◆ Action item
Your answer must be an exact copy of the listing, with the images left out.

════════════════

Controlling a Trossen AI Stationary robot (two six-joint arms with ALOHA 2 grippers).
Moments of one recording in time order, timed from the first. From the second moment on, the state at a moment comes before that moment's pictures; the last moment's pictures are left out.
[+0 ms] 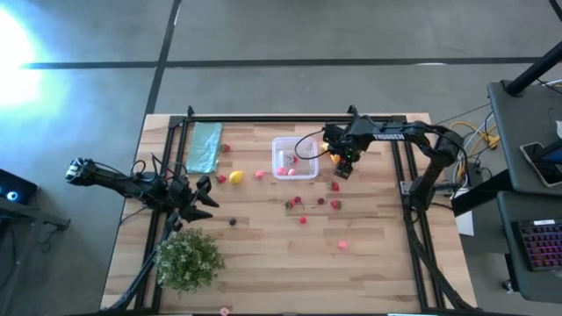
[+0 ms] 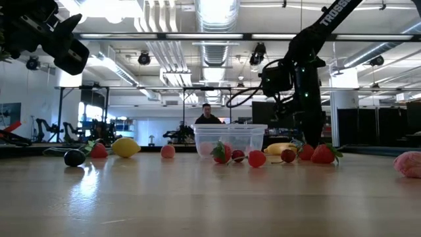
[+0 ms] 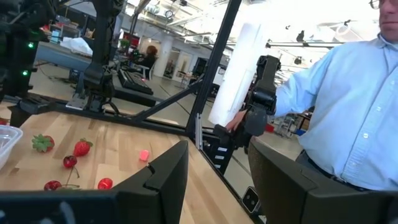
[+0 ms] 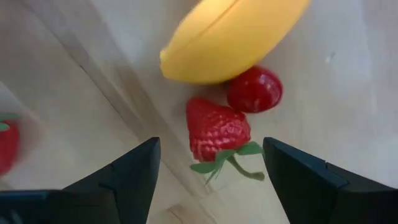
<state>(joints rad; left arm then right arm) -0.26 0.22 0.00 0.33 0.08 -0.36 -0.54 1.73 1.02 -0.87 0.10 -0.05</state>
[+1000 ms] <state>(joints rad) -0.26 0.21 0.00 0.33 0.08 -0.36 -0.58 1.73 1.00 -0.81 0.10 -0.03</state>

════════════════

◆ Solved exercise
Controlling a Trossen AI Stationary robot (two six-joint arms with ALOHA 2 grippers).
Moments of one recording in time order, timed from the first. From the second moment on, the state at a moment comes before that moment's pictures; the last moment's pictures are left out.
[+0 ms] 
[+0 ms] 
[+0 ms] 
[+0 ms] 
<state>(joints rad; left arm then right arm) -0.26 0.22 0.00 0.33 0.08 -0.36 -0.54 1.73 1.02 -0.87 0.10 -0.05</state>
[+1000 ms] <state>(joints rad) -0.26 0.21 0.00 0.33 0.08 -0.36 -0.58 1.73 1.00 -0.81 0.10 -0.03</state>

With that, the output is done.